D Allele Trim Similarity Map (D_5_3_TRIM_SIMILARITY_MAP)

This map is slightly different due to the unique nature of D alleles. The key for D alleles is a tuple representing both the 5' and 3' trimming amounts.

Example:

dataconfig.correction_maps['D_5_3_TRIM_SIMILARITY_MAP']['IGHD1-1*01'][(5, 10)]
This would return a list of alleles that are indistinguishable from IGHD1-1*01 when it has been trimmed by 5 bases at the 5' end and 10 bases at the 3' end.

V_N_AMBIGUITY_CORRECTION_GRAPH

This graph structure is used to handle ambiguities that arise when "N" bases are inserted at critical positions in the sequence. GenAIRR can identify crucial positions within alleles that are essential for distinguishing between them. If "N" bases replace these positions, the affected alleles become indistinguishable, and the correction graph updates the ground truth list to include these ambiguous alleles.

Example Scenario: Suppose two V alleles differ only at positions 150, 160, and 170. If "N" bases are inserted at these positions during simulation, distinguishing between these alleles becomes impossible. The V_N_AMBIGUITY_CORRECTION_GRAPH detects such scenarios and ensures the simulated data reflects this ambiguity by updating the list of V alleles in the container.

Usage: These correction maps ensure that simulated sequences accurately reflect potential ambiguities that may occur during biological processes or sequence modifications, allowing for more realistic and comprehensive simulation outcomes.


Automated DataConfig Creation

Manually calculating all of the above attributes can be a complex and time-consuming process. While there may be situations where manual configuration is unavoidable, GenAIRR offers a convenient solution to automate most of this work: the CustomDataConfigGenerator class. This specialized class calculates all required attributes for a DataConfig instance based on provided reference FASTA files and a dataset.

Example Usage

To create a custom DataConfig instance, follow this example:

from GenAIRR.generateDataConfig import CustomDataConfigGenerator

# Initialize the DataConfig generator
dcg = CustomDataConfigGenerator(convert_to_asc=False)

# Generate the DataConfig instance using reference files and a custom data CSV
custom_dataconfig = dcg.make_dataconfig_from_existing_reference_files(
    v_reference_path='./IGHV.fasta',
    d_reference_path='./IGHD.fasta',
    j_reference_path='./IGHJ.fasta',
    c_reference_path='./IGHC.fasta',
    custom_data='./inference_sample.csv'
)

This will automatically derive all necessary attributes for a DataConfig instance. Note that the custom_data CSV file should contain the following columns:

['sequence', 'v_sequence_start', 'v_sequence_end', 'd_sequence_start',
 'd_sequence_end', 'j_sequence_start', 'j_sequence_end', 'v_call',
 'd_call', 'j_call', 'mutation_rate', 'v_trim_5', 'v_trim_3', 'd_trim_5',
 'd_trim_3', 'j_trim_5', 'j_trim_3', 'corruption_event',
 'corruption_add_amount', 'corruption_remove_amount']

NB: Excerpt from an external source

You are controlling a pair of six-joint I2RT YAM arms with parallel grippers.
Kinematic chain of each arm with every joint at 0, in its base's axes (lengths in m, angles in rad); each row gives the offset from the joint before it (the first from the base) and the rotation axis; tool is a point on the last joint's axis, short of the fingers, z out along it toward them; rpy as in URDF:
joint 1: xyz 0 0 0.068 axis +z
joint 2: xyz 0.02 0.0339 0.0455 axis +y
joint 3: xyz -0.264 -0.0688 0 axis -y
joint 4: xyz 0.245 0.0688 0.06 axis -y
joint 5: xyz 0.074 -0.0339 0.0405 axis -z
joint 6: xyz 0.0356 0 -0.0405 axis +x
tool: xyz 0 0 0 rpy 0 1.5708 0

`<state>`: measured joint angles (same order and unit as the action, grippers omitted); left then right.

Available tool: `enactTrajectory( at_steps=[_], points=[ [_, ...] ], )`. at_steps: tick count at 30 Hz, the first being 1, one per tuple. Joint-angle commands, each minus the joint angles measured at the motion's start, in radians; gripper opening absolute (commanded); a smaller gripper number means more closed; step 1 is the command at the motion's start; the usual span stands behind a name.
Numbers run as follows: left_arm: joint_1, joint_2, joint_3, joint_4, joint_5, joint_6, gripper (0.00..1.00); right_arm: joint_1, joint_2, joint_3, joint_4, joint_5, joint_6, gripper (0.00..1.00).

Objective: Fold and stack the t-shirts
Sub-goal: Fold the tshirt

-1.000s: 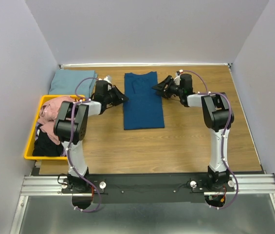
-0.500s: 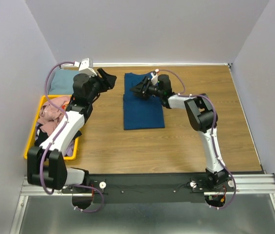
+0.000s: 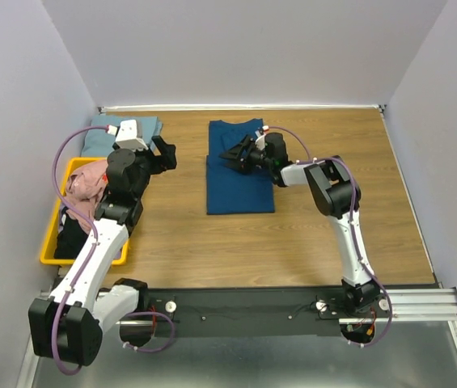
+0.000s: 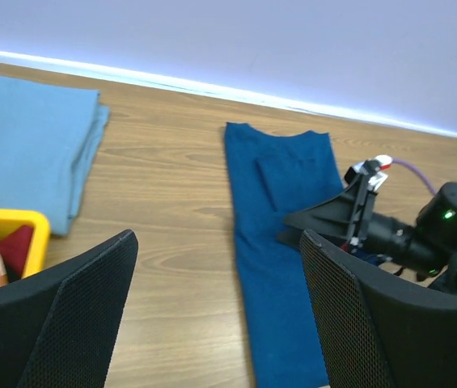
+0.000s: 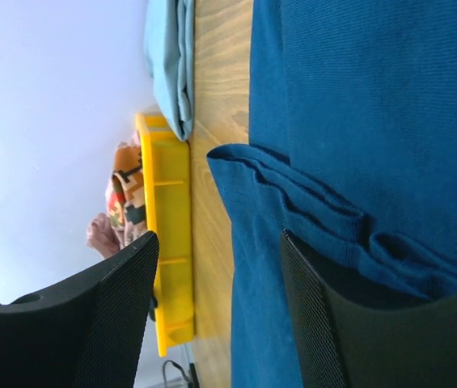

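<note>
A dark blue t-shirt [image 3: 240, 174] lies folded into a long strip at the table's middle back; no print shows. It also shows in the left wrist view [image 4: 281, 242] and the right wrist view [image 5: 357, 121]. My right gripper [image 3: 232, 153] is open, low over the shirt's upper half, and a rumpled fold edge runs between its fingers [image 5: 220, 238]. My left gripper [image 3: 166, 153] is open and empty above bare wood left of the shirt [image 4: 218, 242]. A pale grey-blue shirt [image 3: 103, 133] lies folded at the back left. Pink [image 3: 86, 182] and black [image 3: 70, 238] shirts sit in the bin.
A yellow plastic bin [image 3: 48, 242] stands at the table's left edge, also seen in the right wrist view [image 5: 167, 242]. White walls close in the back and both sides. Bare wood lies right of and in front of the blue shirt.
My left arm has swung back and left, away from the blue shirt. My right gripper has moved left from the shirt's right edge onto its upper half.
</note>
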<state>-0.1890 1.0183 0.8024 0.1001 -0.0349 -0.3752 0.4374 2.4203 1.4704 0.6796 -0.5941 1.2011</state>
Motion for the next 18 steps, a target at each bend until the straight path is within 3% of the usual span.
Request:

Ensure that the v_call, d_call, and j_call entries use names that match those in the provided V, D, and J reference FASTA files.

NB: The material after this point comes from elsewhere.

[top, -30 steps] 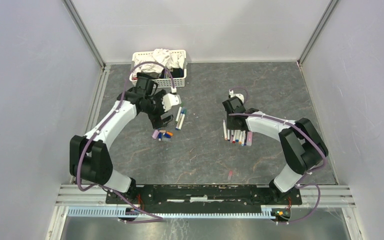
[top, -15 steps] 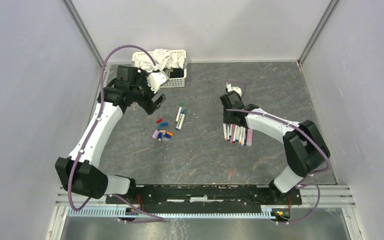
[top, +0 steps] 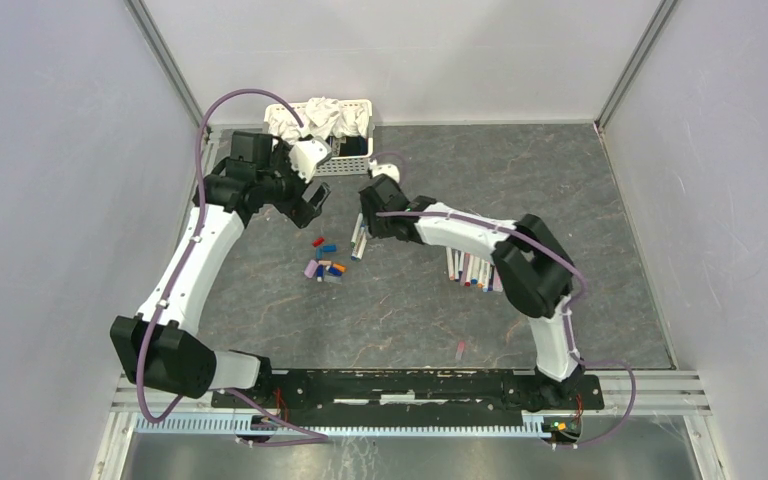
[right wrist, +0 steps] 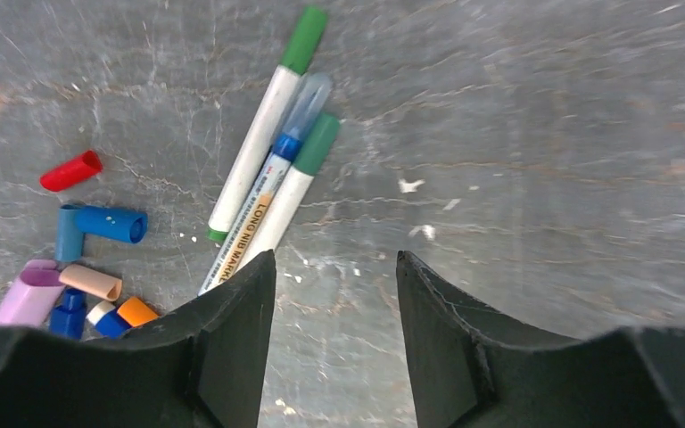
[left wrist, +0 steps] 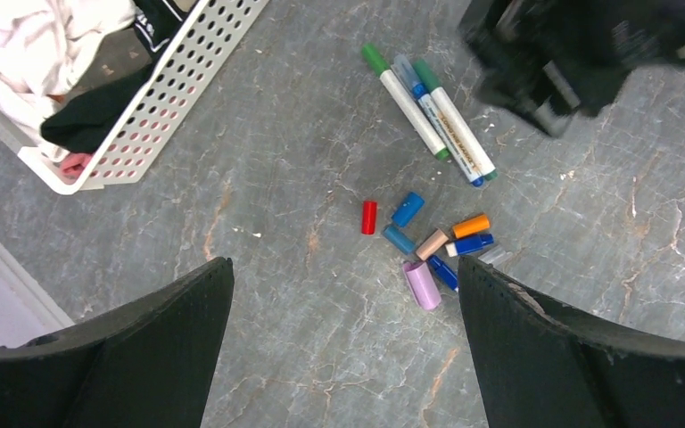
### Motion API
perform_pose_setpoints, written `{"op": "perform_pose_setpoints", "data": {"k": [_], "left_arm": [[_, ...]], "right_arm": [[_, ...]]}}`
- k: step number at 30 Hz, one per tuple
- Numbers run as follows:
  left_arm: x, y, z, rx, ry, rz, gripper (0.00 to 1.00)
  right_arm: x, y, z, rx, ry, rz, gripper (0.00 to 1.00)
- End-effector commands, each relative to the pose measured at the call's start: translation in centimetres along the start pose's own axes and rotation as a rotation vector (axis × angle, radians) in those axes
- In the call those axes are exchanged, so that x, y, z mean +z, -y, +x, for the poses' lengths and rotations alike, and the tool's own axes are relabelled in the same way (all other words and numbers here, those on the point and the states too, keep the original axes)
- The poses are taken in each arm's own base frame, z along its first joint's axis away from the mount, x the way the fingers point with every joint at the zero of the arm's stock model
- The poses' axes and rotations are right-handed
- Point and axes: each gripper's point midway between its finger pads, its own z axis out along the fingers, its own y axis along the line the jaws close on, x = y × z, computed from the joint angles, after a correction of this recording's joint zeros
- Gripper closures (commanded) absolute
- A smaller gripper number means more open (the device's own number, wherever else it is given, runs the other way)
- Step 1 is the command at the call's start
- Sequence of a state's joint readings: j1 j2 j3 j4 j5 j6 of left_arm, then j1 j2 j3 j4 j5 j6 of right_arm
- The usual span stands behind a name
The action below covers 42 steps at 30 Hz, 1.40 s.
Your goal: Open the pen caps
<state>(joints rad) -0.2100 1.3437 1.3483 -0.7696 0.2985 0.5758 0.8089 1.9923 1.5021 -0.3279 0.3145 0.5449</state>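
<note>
Three capped pens [top: 360, 236] [left wrist: 428, 116] [right wrist: 272, 169], white barrels with green and blue caps, lie side by side. A cluster of loose pen caps [top: 324, 264] [left wrist: 431, 242] [right wrist: 111, 225] in red, blue, orange, peach and lilac lies near them. My right gripper [top: 368, 222] [right wrist: 335, 256] hovers open just right of the three pens, nothing between its fingers. My left gripper [top: 310, 205] [left wrist: 343, 263] hangs wide open and empty, high above the floor left of the caps. A row of several uncapped pens [top: 475, 270] lies to the right.
A white perforated basket [top: 355, 166] [left wrist: 187, 89] of cloths stands at the back, close to my left wrist. One pink cap [top: 460, 348] lies alone near the front. Grey walls and metal rails bound the marbled floor.
My right arm swung left from the row of uncapped pens to the three capped pens, and its jaws widened. My left arm pulled back and left from above the caps, then held still.
</note>
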Motion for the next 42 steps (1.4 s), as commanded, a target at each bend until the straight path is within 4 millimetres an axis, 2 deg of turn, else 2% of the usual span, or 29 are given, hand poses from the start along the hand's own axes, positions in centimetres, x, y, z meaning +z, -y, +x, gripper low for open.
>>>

Saving and Reusing Your DataConfig

Once the DataConfig instance is created (with detailed logs provided during the process), you can save it as a pickle file for future use. This allows you to easily reload the DataConfig without having to generate it again.

Saving the generated DataConfig:

import pickle
with open('your/save/path/my_DataConfig.pkl', 'wb') as file:
    pickle.dump(custom_dataconfig, file)

Loading a pre-calculated DataConfig:

import pickle
with open('your/save/path/my_DataConfig.pkl', 'rb') as file:
    custom_dataconfig = pickle.load(file)

By using the automated CustomDataConfigGenerator, you can save significant time and ensure that your custom DataConfig instance is consistent and accurate, making it easy to integrate with GenAIRR’s full range of functionalities.